### Data provided ###
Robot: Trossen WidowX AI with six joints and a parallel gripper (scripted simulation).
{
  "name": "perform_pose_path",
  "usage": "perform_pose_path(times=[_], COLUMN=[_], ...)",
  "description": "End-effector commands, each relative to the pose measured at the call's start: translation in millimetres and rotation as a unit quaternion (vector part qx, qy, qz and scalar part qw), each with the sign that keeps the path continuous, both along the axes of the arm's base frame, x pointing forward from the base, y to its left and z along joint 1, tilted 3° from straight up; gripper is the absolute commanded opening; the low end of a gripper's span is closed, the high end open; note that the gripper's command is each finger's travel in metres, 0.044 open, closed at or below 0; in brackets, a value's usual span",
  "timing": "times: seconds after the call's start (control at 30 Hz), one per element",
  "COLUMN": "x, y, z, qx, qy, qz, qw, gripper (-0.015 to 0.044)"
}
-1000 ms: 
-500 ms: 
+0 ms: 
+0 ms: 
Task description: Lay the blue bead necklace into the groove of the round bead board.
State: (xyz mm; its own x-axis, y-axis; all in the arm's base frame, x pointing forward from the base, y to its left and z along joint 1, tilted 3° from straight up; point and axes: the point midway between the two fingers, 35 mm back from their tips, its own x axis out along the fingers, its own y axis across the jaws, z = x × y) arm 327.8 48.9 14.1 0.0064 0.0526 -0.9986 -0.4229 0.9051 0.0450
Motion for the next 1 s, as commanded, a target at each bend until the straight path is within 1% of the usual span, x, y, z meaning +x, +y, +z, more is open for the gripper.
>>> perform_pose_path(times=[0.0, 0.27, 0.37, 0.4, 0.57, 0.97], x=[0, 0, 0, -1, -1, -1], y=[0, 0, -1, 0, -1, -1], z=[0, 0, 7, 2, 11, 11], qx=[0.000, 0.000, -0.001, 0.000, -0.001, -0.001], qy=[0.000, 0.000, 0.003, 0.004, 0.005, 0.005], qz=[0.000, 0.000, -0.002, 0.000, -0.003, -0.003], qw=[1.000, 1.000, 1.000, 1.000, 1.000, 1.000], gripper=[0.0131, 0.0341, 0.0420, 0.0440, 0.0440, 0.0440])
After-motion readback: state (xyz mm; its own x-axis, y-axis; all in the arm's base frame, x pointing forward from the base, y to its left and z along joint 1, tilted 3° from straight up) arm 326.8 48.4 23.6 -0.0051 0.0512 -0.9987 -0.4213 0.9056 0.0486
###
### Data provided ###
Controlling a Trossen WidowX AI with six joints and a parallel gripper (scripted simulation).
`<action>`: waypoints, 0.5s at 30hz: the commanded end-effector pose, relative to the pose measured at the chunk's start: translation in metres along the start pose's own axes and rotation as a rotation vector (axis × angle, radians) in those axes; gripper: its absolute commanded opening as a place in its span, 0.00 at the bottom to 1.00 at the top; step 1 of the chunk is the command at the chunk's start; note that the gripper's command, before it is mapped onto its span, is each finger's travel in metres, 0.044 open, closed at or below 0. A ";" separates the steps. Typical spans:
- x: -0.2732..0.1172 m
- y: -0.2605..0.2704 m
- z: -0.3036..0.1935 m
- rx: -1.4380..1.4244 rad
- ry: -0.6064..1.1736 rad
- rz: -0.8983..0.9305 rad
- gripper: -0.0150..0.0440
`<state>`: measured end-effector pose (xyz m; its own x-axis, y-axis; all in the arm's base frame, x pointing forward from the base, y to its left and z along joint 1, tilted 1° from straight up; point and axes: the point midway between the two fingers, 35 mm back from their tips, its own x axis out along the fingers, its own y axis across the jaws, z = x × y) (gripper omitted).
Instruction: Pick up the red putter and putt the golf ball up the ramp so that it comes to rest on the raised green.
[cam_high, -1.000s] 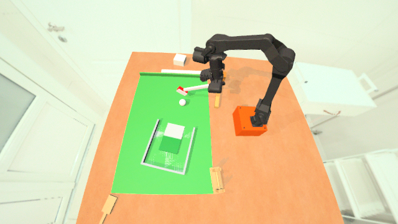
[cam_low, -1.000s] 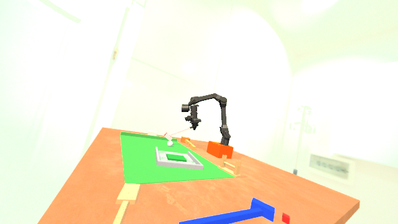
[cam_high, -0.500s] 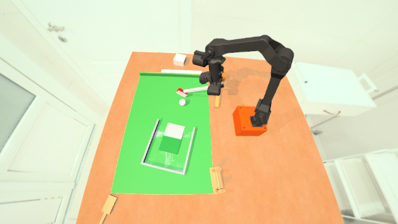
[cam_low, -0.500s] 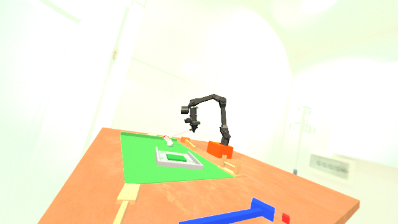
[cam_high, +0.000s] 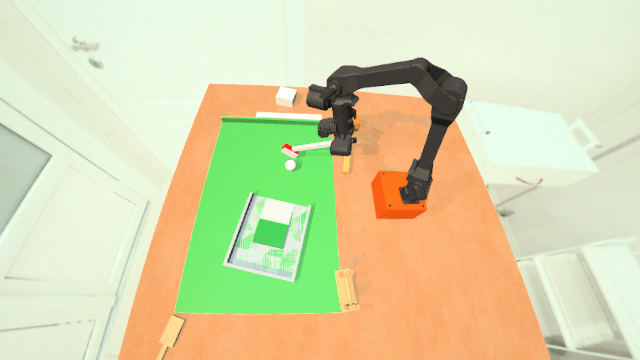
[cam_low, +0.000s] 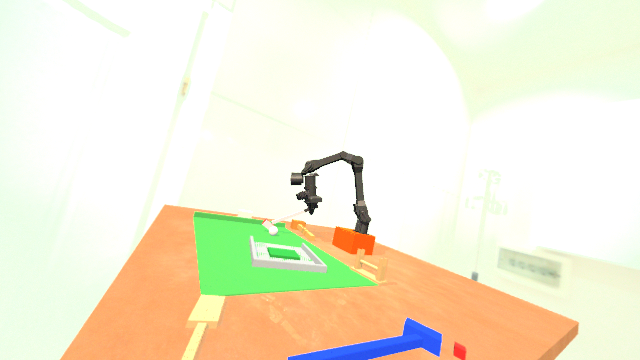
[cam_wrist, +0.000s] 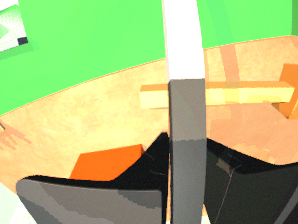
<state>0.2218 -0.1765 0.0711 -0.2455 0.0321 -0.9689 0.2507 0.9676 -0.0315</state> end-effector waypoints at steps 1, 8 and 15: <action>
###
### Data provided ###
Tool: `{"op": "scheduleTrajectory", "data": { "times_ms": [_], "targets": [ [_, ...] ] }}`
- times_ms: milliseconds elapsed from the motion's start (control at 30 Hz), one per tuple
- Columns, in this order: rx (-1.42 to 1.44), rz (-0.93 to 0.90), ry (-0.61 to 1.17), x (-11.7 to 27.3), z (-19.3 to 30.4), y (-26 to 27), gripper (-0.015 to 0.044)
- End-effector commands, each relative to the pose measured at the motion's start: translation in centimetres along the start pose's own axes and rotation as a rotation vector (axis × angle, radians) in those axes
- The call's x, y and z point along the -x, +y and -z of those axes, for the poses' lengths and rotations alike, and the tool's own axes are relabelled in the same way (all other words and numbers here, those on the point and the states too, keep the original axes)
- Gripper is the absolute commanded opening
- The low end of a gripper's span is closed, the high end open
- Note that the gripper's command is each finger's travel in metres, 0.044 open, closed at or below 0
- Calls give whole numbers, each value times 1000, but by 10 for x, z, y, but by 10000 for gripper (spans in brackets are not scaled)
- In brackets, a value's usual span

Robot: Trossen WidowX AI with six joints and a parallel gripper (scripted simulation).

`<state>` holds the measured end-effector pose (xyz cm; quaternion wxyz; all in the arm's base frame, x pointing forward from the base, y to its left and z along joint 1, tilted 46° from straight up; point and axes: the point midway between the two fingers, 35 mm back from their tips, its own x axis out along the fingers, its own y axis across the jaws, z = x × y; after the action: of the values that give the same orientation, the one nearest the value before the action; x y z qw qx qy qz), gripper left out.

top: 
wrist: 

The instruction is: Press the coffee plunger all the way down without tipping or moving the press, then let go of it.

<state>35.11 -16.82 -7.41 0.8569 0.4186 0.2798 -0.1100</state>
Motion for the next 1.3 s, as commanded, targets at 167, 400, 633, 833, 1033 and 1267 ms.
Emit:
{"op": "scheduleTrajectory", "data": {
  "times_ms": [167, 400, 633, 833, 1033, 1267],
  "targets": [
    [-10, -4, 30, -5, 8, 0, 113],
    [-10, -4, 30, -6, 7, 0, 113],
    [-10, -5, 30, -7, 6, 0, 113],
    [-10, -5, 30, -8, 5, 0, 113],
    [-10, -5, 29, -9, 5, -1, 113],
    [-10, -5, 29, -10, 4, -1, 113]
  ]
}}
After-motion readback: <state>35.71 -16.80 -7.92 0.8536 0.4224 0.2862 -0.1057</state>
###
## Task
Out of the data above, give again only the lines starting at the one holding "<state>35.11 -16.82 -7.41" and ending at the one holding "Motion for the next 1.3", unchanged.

## Response
<state>35.11 -16.82 -7.41 0.8569 0.4186 0.2798 -0.1100</state>
Motion for the next 1.3 s, as commanded, targets at 167, 400, 633, 833, 1033 and 1267 ms.

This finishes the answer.